Copy out the data word for word, without any of its pictures.

** Exercise material follows **

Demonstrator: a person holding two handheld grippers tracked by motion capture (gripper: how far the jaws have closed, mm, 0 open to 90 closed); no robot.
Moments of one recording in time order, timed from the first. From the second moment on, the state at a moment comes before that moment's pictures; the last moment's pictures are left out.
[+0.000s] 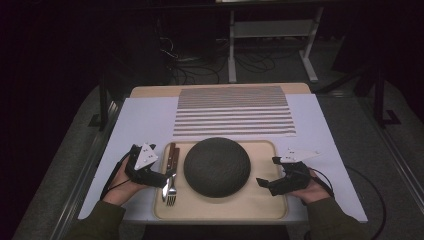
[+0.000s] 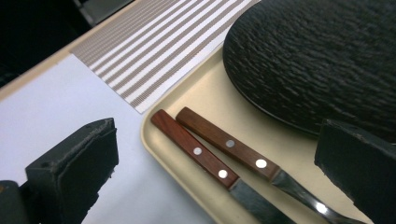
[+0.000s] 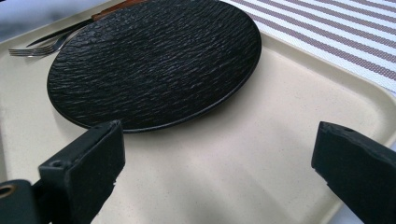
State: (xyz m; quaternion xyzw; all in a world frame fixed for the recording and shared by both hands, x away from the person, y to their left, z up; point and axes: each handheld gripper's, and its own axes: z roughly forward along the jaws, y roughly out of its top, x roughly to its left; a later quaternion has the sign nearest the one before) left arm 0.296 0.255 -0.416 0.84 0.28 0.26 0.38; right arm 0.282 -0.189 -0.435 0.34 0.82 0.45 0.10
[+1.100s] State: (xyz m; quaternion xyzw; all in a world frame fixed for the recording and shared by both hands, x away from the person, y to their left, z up) left arm 0.304 0.271 -0.426 0.83 0.34 0.15 0.42; right arm 0.282 -0.190 -0.435 0.34 0.82 0.45 0.10
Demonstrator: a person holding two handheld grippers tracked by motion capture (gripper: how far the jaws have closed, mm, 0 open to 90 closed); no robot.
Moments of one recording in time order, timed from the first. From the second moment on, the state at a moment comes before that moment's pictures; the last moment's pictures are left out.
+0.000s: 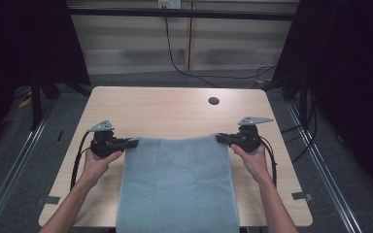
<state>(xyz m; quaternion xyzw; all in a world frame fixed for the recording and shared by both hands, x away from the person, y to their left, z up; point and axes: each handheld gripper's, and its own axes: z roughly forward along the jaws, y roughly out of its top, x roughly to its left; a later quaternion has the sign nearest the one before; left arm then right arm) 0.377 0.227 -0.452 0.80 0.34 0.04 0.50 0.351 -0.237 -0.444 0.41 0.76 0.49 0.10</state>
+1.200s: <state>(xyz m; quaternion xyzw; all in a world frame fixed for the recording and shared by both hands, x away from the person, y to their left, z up) 0.422 0.212 -0.362 0.78 0.32 0.12 0.53 0.376 -0.261 -0.362 0.41 0.73 0.53 0.16</state>
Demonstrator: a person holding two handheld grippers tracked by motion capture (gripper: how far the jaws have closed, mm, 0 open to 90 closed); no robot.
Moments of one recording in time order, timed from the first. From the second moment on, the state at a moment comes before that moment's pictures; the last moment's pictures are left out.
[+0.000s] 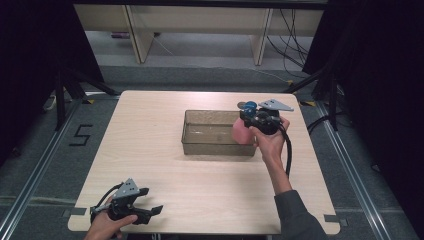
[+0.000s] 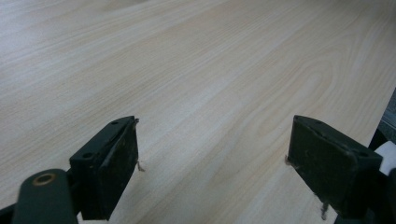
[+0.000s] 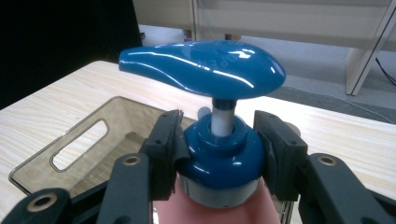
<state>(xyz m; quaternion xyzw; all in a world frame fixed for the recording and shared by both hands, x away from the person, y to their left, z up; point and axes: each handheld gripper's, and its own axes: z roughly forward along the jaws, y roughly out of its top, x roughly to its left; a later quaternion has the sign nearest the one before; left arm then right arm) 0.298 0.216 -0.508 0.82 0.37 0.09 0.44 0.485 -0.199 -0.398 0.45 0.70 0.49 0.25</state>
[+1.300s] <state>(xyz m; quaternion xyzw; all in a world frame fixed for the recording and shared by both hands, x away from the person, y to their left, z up) 0.298 0.217 -0.508 0.81 0.37 0.09 0.44 0.483 -0.200 -0.425 0.46 0.72 0.46 0.24</state>
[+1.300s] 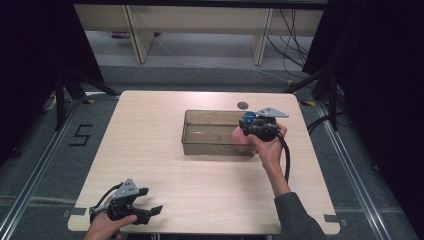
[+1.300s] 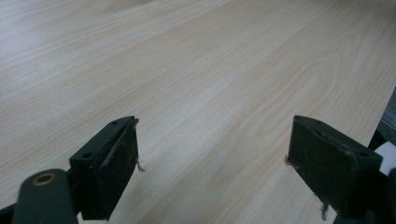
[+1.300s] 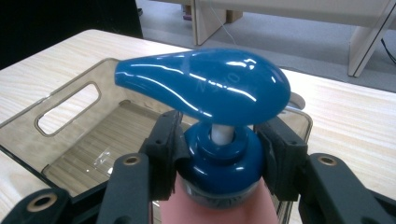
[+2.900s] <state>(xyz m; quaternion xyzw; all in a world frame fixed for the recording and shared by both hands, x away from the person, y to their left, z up) 0.298 0.216 -0.507 0.81 0.37 0.09 0.45 0.469 -0.200 -0.420 0.47 0.71 0.48 0.22</state>
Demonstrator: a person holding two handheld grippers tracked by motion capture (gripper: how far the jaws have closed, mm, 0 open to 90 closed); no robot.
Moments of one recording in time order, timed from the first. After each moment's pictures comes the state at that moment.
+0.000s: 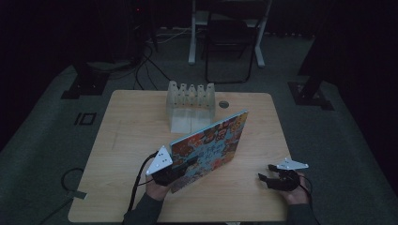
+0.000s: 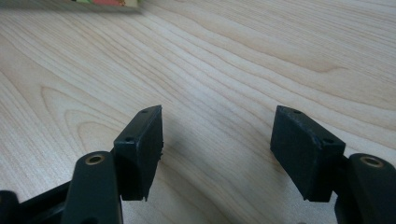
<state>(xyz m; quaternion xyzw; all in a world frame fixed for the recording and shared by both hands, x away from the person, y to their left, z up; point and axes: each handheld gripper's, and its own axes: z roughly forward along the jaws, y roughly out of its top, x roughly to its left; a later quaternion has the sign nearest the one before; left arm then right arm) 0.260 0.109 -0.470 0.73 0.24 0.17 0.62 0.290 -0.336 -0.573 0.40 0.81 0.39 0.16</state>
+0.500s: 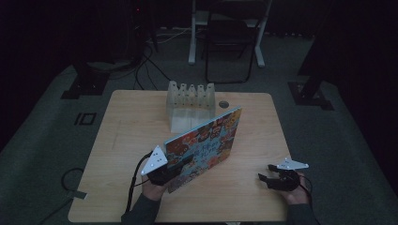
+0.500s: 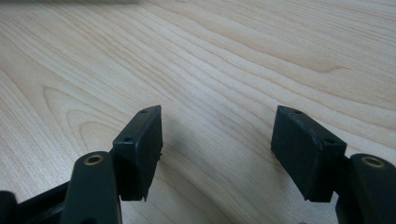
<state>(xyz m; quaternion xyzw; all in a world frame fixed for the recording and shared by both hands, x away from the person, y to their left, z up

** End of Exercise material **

● **Exercise result**
Demonstrator: a person holding two handheld grippers tracked by motion capture (gripper: how far the jaws have closed, mm, 0 open to 90 closed); no robot.
Moments of one recording in time order, timed from the first. From the second moment on, the state at a moment comes before that moment's pictures; the last moment's pictures are left out.
[+0.000s] 
[+0.000s] 
[+0.000s] 
State: (xyz m; quaternion xyzw; all in a world frame fixed for the recording and shared by both hands, x away from the person, y to their left, z up; point and axes: each handheld gripper's, and its own axes: z roughly forward along the jaws, y roughly out of its top, x roughly to its left; a later quaternion has the sign nearest the one before) left arm 0.296 0.255 -0.416 0.84 0.28 0.26 0.38; right arm 0.282 -0.189 -0.435 0.34 0.82 0.45 0.10
[+1.100s] State: (xyz m; quaternion xyzw; all in a world frame fixed for the recording and shared by both hands, x away from the person, y to their left, z up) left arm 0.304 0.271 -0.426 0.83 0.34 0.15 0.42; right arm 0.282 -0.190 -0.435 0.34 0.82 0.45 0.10
Demonstrator: a person holding two handheld grippers tracked by motion capture (gripper: how far the jaws have closed, mm, 0 open to 90 closed); no robot.
Moments of one recording in time order, timed from the first. From the second moment on, the state at a moment comes before that moment's pictures; the last moment's pictures are left out.
+0.000s: 
<state>(xyz m; quaternion xyzw; all in a world frame fixed for the recording and shared by both hands, x away from the person, y to their left, z up; point and axes: each handheld gripper's, and its own axes: z roughly forward along the jaws, y roughly out of its top, x roughly to its left; a later quaternion has the sign nearest the one before; left arm then right arm) 0.377 0.227 -0.452 0.80 0.34 0.04 0.50 0.351 -0.237 -0.444 0.41 0.76 0.49 0.10</state>
+1.200s: <state>(xyz m; quaternion xyzw; all in a world frame fixed for the recording and shared by both hands, x away from the person, y to their left, z up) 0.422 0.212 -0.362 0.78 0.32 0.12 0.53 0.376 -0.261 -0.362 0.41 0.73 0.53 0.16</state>
Demonstrator: a person holding two handheld grippers tracked by motion capture (gripper: how far the jaws have closed, mm, 0 open to 90 closed); no robot.
Moments of one recording in time order, timed from the first. From the second moment on, the state at a moment comes before that moment's pictures; the last moment's pictures are left out.
[+0.000s] 
[+0.000s] 
[+0.000s] 
<state>(xyz m; quaternion xyzw; all in a world frame fixed for the recording and shared by both hands, x away from the person, y to their left, z up; point and axes: each handheld gripper's, and its own axes: z roughly forward along the jaws, y roughly out of its top, x roughly to its left; a later quaternion has the sign nearest the one before; left arm then right arm) 0.298 0.216 -0.508 0.82 0.37 0.09 0.44 0.485 -0.199 -0.398 0.45 0.70 0.49 0.25</state>
[+1.300s] <state>(xyz m; quaternion xyzw; all in a world frame fixed for the recording and shared by both hands, x away from the person, y to their left, z up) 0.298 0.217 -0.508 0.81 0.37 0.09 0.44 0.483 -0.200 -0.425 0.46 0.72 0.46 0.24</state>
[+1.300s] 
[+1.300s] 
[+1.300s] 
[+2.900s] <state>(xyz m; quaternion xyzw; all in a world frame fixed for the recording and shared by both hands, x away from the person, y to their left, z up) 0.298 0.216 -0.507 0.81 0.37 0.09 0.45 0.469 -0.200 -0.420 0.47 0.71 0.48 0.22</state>
Demonstrator: a person holding two handheld grippers tracked by motion capture (gripper: how far the jaws have closed, mm, 0 open to 90 closed); no robot.
Moments of one recording in time order, timed from the first. After each moment's pictures comes the state at that moment.
+0.000s: 
+0.000s: 
<state>(xyz m; quaternion xyzw; all in a world frame fixed for the recording and shared by both hands, x away from the person, y to their left, z up; point and axes: each handheld gripper's, and its own axes: z roughly forward along the jaws, y roughly out of its top, x roughly to its left; a later quaternion has the sign nearest the one before; left arm then right arm) 0.260 0.109 -0.470 0.73 0.24 0.17 0.62 0.290 -0.336 -0.573 0.40 0.81 0.39 0.16</state>
+0.500s: 
+0.500s: 
<state>(xyz m; quaternion xyzw; all in a world frame fixed for the recording and shared by both hands, x away from the person, y to their left, z up

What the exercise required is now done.